**Your assignment:**
Pictures stay out of the copy. Retype exactly the lines below from the one with "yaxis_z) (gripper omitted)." through the one with "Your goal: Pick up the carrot".

= Beginning of Section =

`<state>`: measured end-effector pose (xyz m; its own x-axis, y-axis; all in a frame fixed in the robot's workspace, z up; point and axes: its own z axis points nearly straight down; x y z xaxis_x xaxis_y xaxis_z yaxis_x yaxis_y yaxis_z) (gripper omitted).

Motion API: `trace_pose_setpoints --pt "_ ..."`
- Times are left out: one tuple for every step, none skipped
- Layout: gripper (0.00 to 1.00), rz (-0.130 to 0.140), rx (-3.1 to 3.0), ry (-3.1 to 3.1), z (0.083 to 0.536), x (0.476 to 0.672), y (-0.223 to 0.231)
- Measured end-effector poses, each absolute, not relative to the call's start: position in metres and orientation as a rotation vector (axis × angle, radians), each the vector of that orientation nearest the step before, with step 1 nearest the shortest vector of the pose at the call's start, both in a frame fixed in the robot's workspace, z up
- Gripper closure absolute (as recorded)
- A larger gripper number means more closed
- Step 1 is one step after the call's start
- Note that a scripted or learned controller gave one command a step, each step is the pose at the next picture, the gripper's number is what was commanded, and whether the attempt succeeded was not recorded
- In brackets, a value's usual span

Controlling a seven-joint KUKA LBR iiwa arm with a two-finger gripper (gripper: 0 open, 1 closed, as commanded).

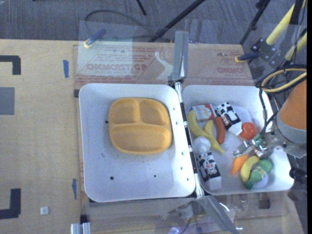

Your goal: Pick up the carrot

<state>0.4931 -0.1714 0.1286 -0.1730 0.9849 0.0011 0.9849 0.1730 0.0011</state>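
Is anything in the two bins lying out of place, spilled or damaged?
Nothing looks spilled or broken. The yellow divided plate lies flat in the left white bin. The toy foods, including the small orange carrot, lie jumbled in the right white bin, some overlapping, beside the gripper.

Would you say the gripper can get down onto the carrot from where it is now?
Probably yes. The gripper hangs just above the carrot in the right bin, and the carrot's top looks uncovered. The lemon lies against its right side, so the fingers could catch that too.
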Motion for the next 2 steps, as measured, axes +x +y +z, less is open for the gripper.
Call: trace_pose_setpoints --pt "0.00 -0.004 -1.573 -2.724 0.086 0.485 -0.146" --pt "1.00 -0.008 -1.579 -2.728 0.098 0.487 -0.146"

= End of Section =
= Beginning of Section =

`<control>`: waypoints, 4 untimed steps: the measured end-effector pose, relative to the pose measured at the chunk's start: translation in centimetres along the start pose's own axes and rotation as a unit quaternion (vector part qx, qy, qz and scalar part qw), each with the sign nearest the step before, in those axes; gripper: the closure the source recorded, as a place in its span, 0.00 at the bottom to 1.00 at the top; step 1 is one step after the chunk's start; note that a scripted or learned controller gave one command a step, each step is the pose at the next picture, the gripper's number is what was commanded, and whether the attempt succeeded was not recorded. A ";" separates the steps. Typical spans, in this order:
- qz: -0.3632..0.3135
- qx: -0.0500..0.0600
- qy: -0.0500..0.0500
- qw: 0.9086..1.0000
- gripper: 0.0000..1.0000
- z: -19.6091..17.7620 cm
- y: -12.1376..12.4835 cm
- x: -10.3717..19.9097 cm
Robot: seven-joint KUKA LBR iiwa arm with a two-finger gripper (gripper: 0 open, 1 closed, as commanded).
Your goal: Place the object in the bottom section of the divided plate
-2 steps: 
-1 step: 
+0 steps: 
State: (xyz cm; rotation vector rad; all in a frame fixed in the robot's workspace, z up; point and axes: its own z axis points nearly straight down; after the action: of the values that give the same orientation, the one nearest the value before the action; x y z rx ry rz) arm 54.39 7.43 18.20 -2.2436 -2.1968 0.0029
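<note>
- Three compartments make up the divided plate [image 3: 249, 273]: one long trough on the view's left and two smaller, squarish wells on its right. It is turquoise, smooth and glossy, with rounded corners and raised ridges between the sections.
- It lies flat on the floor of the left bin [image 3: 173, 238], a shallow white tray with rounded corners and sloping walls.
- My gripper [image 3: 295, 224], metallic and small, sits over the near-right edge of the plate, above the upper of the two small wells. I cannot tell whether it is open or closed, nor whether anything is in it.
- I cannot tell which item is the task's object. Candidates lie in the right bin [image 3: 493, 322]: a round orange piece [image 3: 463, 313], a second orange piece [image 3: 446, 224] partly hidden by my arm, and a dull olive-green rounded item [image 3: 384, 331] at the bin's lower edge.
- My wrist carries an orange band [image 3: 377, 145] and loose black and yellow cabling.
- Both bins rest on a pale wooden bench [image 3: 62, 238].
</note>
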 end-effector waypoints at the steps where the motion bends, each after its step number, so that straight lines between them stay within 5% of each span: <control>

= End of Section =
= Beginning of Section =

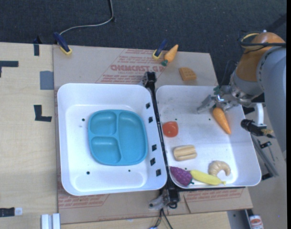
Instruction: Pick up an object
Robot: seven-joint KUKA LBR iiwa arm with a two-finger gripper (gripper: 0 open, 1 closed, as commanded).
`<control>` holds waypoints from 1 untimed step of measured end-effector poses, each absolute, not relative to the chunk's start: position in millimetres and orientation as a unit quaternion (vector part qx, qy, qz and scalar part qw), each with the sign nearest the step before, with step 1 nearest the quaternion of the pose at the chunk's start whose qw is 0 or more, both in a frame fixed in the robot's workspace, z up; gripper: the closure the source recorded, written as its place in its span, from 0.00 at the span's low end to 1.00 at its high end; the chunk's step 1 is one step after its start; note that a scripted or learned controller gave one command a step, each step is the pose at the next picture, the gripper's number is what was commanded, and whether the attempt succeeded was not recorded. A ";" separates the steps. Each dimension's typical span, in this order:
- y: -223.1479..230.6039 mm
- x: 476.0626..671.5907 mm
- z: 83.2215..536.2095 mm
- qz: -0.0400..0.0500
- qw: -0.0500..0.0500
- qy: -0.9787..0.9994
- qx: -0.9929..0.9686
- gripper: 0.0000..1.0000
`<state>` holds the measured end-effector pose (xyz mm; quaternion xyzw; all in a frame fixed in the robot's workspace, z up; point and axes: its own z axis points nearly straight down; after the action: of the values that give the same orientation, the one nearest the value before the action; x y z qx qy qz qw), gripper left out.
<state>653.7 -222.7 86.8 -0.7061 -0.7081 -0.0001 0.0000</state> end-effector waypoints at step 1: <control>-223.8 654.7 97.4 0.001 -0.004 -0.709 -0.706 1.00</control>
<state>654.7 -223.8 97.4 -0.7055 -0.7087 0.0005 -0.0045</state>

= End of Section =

**Solved problem:**
`<state>`: measured end-effector pose (xyz m; its own x-axis, y-axis; all in a frame fixed in the robot's workspace, z up; point and axes: its own z axis points nearly straight down; x y z xaxis_x xaxis_y xaxis_z yaxis_x yaxis_y yaxis_z) (gripper omitted).

Motion API: `trace_pose_setpoints --pt "_ ..."`
- Times are left out: one tuple for every step, none skipped
- Layout: gripper (0.00 to 1.00), rz (-0.130 to 0.140), rx (-3.1 to 3.0), ry (-3.1 to 3.1), z (0.083 to 0.536), x (0.476 to 0.672), y (-0.223 to 0.231)
- Measured end-effector poses, each absolute, not relative to the call's start: position in metres and orientation as a rotation vector (axis × angle, radians), each the vector of that orientation nearest the step before, with step 1 nearest the shortest vector of the pose at the call's start, both in a frame fixed in the robot's workspace, z up
- Gripper closure absolute (as recorded)
- A larger gripper number means more closed
- Step 1 is one step after the call's start
- Note that a scripted or learned controller gave one command a step, each step is the pose at the next picture, the gripper's number is what was commanded, and whether the attempt succeeded was not recorded
- In brackets, a value's usual span

Controlling a seven-joint KUKA LBR iiwa arm with a two-finger gripper (gripper: 0 open, 1 closed, as commanded).


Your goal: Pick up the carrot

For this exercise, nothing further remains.